[Given material — start]

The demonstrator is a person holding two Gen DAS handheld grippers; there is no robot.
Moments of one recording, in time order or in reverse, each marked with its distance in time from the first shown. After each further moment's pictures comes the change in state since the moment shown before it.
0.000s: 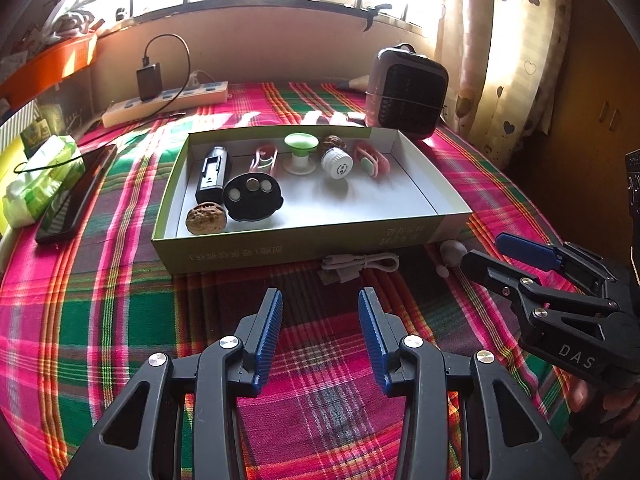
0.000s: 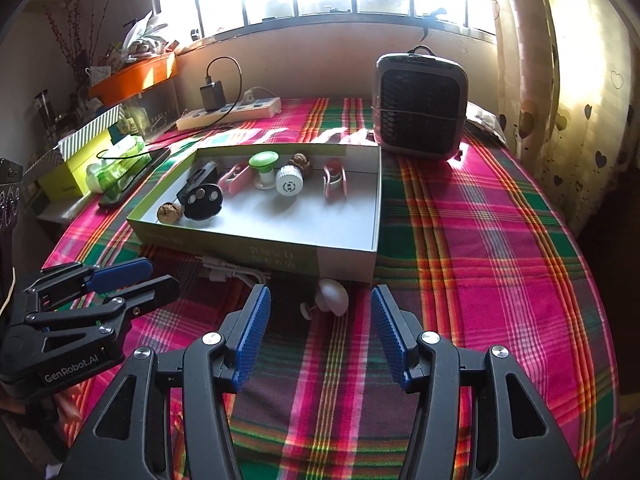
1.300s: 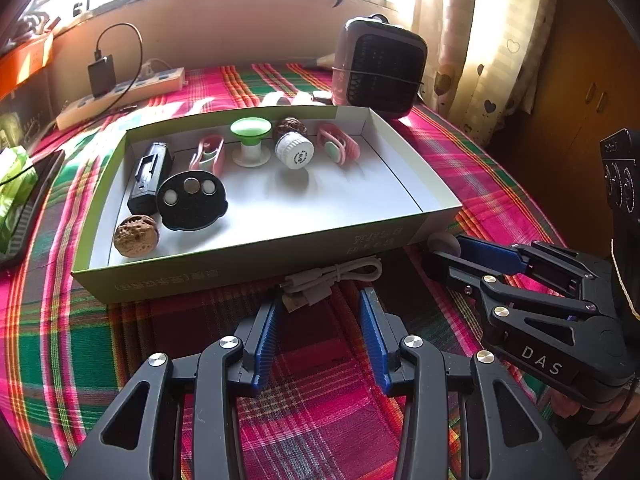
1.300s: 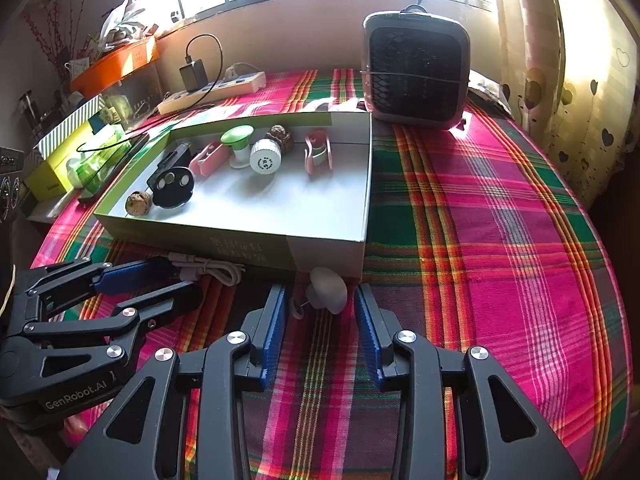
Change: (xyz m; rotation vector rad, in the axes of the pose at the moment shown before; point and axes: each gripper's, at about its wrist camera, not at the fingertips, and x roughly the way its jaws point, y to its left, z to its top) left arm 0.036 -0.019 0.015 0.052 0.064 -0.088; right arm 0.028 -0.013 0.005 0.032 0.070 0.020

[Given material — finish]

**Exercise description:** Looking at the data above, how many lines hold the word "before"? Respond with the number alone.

**Task result:** 2